TImestamped output from a file very similar to transcribe_file.py:
[ 7.73s] anti
[ 9.15s] berta and
[ 9.88s] ablupur
[ 10.56s] both
[ 10.94s] transformer
[ 11.26s] basedd
[ 11.96s] language
[ 12.68s] models are
[ 13.41s] examples of the
[ 14.48s] emerging work in
[ 15.15s] using graph
[ 15.87s] neural
[ 16.57s] networks to
[ 16.70s] design protein sequences for particular target antigens
[ 16.70s]
Transcription completed in 16.70 seconds
[ 16.70s] Transcription completed
You can see that after I executed the command it takes around 7 seconds to get the first transcribed word. Is this normal behavior?

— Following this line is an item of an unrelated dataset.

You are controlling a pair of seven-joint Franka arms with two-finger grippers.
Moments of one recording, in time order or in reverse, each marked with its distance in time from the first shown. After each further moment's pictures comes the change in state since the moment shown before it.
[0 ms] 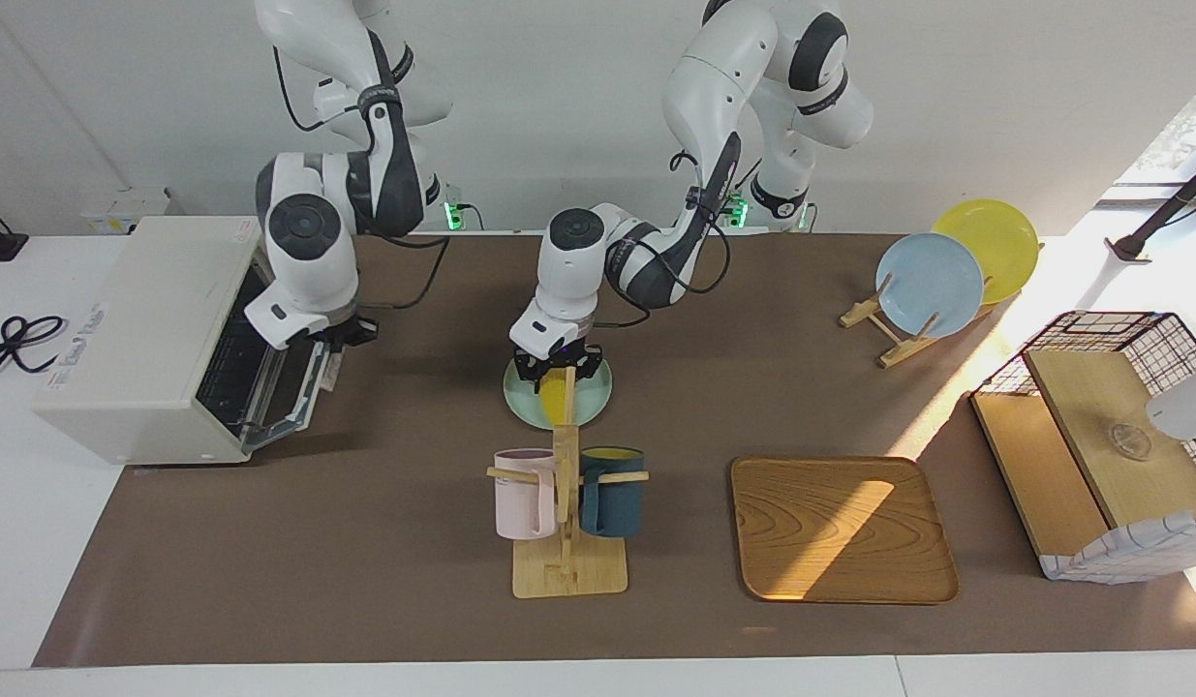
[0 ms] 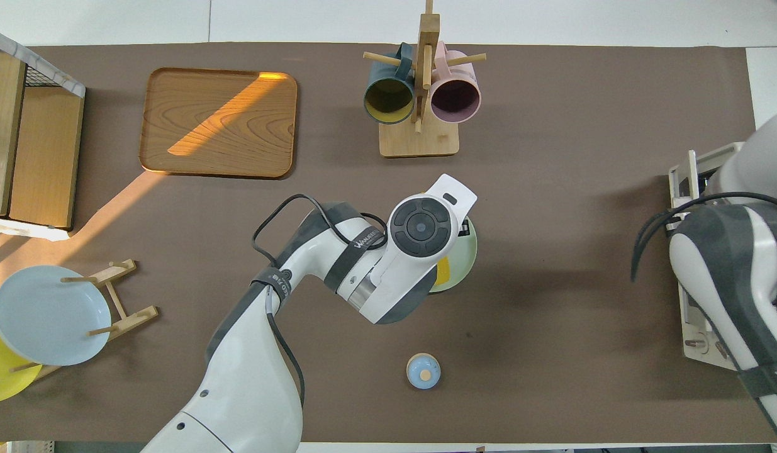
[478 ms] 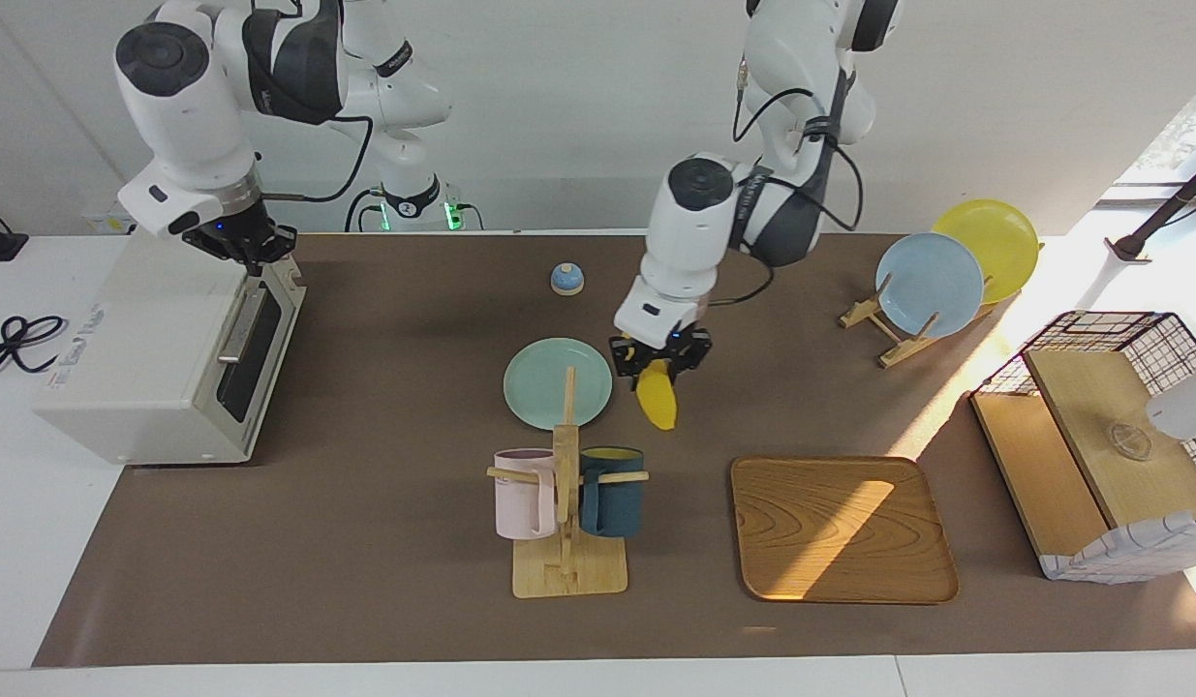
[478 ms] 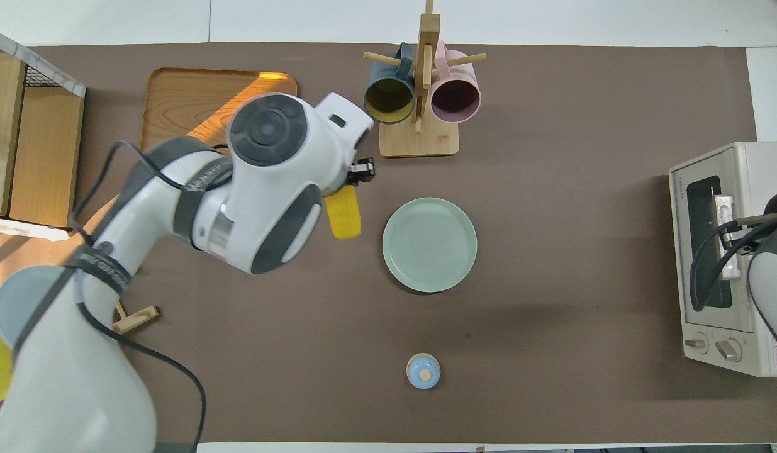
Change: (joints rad) left arm 0.249 -0.197 0.053 0.016 0.011 -0.237 0.275; right arm 0.027 -0.110 0.018 0.152 0.013 -0.229 -0.045
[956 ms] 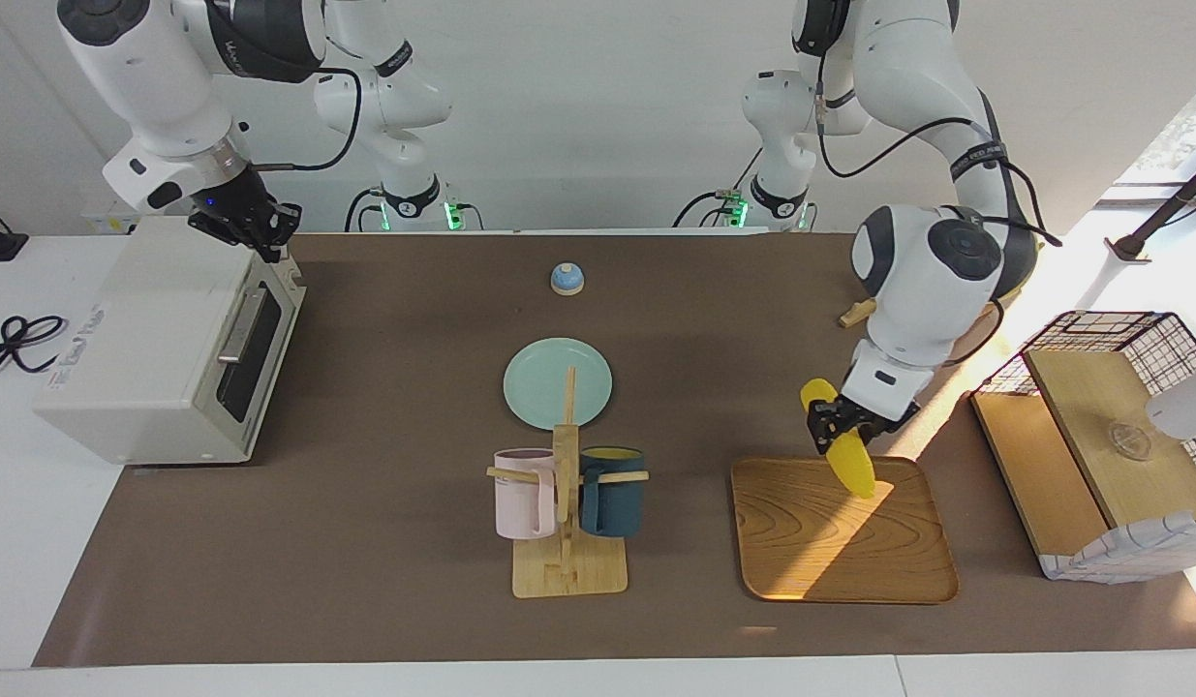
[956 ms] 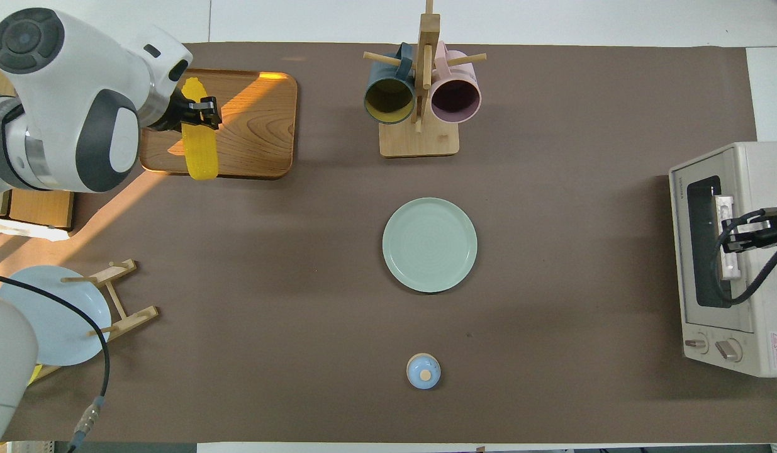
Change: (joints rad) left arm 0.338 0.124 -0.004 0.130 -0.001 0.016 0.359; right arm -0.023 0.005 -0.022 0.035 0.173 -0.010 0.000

Please do help me out with understanding how to remedy this. Thank you!
I deployed the parakeet RNNT with Nvidia RIVA NIM (as shown here Getting Started — NVIDIA NIM Riva ASR ) on AWS/GCP machine with GPU A10.
When I call the server with a client (nvidia-riva/python-clients) I also have these huge delays in final segments arrival. The intermediate segments (is_final = False) are getting so fast it feels real time, but the is_final=True are like few seconds (5±) after the actual speech.

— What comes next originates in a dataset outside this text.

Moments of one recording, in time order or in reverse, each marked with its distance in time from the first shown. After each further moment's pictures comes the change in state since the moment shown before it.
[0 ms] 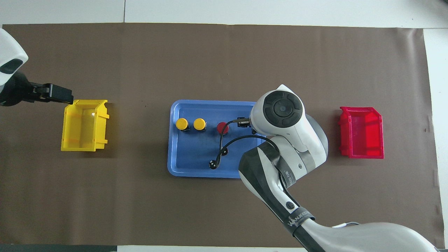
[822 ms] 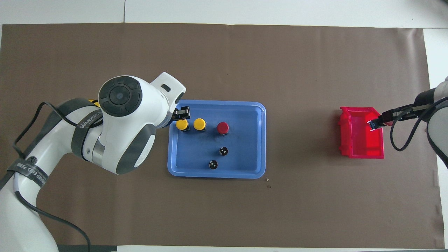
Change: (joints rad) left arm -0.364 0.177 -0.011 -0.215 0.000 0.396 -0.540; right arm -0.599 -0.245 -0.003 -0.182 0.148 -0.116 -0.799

Are you using the latest NIM?
Final transcript is generated only when the ASR sees 800ms silence. Until then, it will generate partial transcripts.
You can change the parameter value (800 ms default) from client side by using —stop_history parameter from client
Yes. I execute the “docker run” command with nim…:latest
Specifically:
docker run -it --rm --name=$CONTAINER_ID --runtime=nvidia --gpus ‘“device=0”’ --shm-size=28GB -e NGC_API_KEY -e NIM_HTTP_API_PORT=9000 -e NIM_GRPC_API_PORT=50051 -p 9000:9000 -p 50051:50051 -e NIM_TAGS_SELECTOR nvcr.io/nim/nvidia/$CONTAINER_ID:latest
with CONTAINER_ID=parakeet-1-1b-rnnt-multilingual
and NIM_TAGS_SELECTOR=name=parakeet-1-1b-rnnt-multilingual,mode=str
I saw the stop_history: 800 param and tried to decrease it (from the client side with StreamingRecognitionConfig) but it seems to have no affect on the delay, even with extremely low values.
I still can see the final transcription as intermediate for few seconds, before it returns as a final. Also, I thought that using VAD might help, but as I saw it is not supported with RNNT through NIM (here https://docs.nvidia.com/nim/riva/asr/latest/customization.html )
The digest did not match the one you showed, every time I executed “docker run” with “latest” version it used the image I pulled about two months ago.
Now I pruned the old image and pulled the actual new one (which matches the digest), and the ASR model behaves as expected (pretty fast and configurable with stop_history etc).